My mind turns to something else. Something darker. Those moments when, the mind having dried like a wrung-out sponge on a hot day, I pick up a book – any book, usually the first one to hand – in search of an inspiring word, phrase or idea. It’s pathetic. Do you do it, or am I the only one? Come on. We can share this too. Let me know. Will it help if I say something about magic rubbing off?

That’s the tricky thing about writing. It’s so desperately mundane, so prosaic, so workaday and yet… and yet… it is magic. Something from nothing. That, unless you’re a theoretical physicist, is as near to magic as makes no difference.

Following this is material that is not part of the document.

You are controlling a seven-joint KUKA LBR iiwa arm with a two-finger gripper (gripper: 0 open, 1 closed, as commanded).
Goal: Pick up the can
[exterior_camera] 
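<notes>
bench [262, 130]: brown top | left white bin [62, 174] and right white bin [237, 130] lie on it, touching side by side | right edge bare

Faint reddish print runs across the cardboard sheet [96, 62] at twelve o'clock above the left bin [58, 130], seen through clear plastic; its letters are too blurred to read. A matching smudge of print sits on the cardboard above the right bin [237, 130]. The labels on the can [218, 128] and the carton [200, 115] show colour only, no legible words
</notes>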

There is another piece of text quite close to me, closer in fact than the book I quoted from earlier had been. It is the transcript of an Open University lecture on playwriting by Mark Ravenhill, British author of Some Explicit Polaroids, Mother Clap’s Molly House and Shopping and F*#king. I recommend it to all aspiring playwrights. It’s too confessional to count as a how-to guide, but there is some advice, my favourite piece of which is this: “Rather than just have the characters either not say anything or have them treading water, I just have this rule which I call a change. So I just kind of clap my hands and shout and call change, and something has to happen – suddenly one of them receives a letter or something – and then I can come back to it the next day and bend that, but at least I didn’t just sit there and agonise over the fact that I couldn’t write at all.”

There you go: a tip. Magic. Now read. And write.

 

Ben Brooker will be presenting as part of the Writing Bootcamp for Teenagers. Ben has a Bachelor of Arts with a major in drama from Flinders University and completed his honours in 2010. The following year, he graduated from the Adelaide Centre for the Arts’ Advanced Diploma of Professional Writing.
Ben is the author of many published short stories, poems and reviews. He has contributed theatre reviews to dB Magazine and RealTime, and maintains the blog Marginalia where he writes about politics, the media and theatre. His most recent short story Awake will appear in a forthcoming science fiction anthology.

3 Comments to “Tips for Young Writers”

  1. Jake Dennis says:

    It’s rather sad that Ben could only think of “read and write” as a tip for aspiring writers. There is so much more that can be taught to young writers. Off the top of my head, and without spending more than 5 minutes thinking, here are some of my tips for young writers:
    1. Create a network of supportive and constructively critical writer friends and/or join a writers group.
    2. Study the genre of writing you are aiming to create. If you are a poet, like me, then research the craft of poetry, the techniques and forms used to create good poetry.
    3. Immerse yourself in culture (music, art, wildlife, etc.). These sources of inspiration will enrich your writing.
    4. Research a range of subjects (science, history, psychology). These will also inform your writing and give you a more robust pool of knowledge from which to draw your inspiration.
    5. Give yourself goals to achieve. For instance, a short story writer’s goal may be to win a short story competition or create a series.
    6. Publication is the key to longevity and success in the business. Aim to get published by sending your work to competitions and journals.

    If you’re interested in asking more, join me on Facebook: http://www.facebook.com/poetofjazz, follow my blog, or tweet me #poetofjazz

    • What excellent tips Jake!

      To be completely transparent, Ben wrote the post sans title and we titled it (perhaps incorrectly), Tips for Young Writers. Ben has a wealth of knowledge and information that he’ll be sharing with our teenage boot campers next week.

      Thank you for your participation in this ongoing conversation.

  2. Ben Brooker says:

    Jake, it should be obvious enough that the tone of the post is humorous. I did not intend to suggest that there is nothing of value to be said to aspiring writers.

    However, my problem with tips of the kind you propose is that they’re inevitably confessional. Why pretend that what works for your art is necessarily going to work for anybody else’s? There are no shortcuts to learning how to write well, certainly none that can be boiled down into a take-home formula. The urgency of reading more and writing more can never be overstated.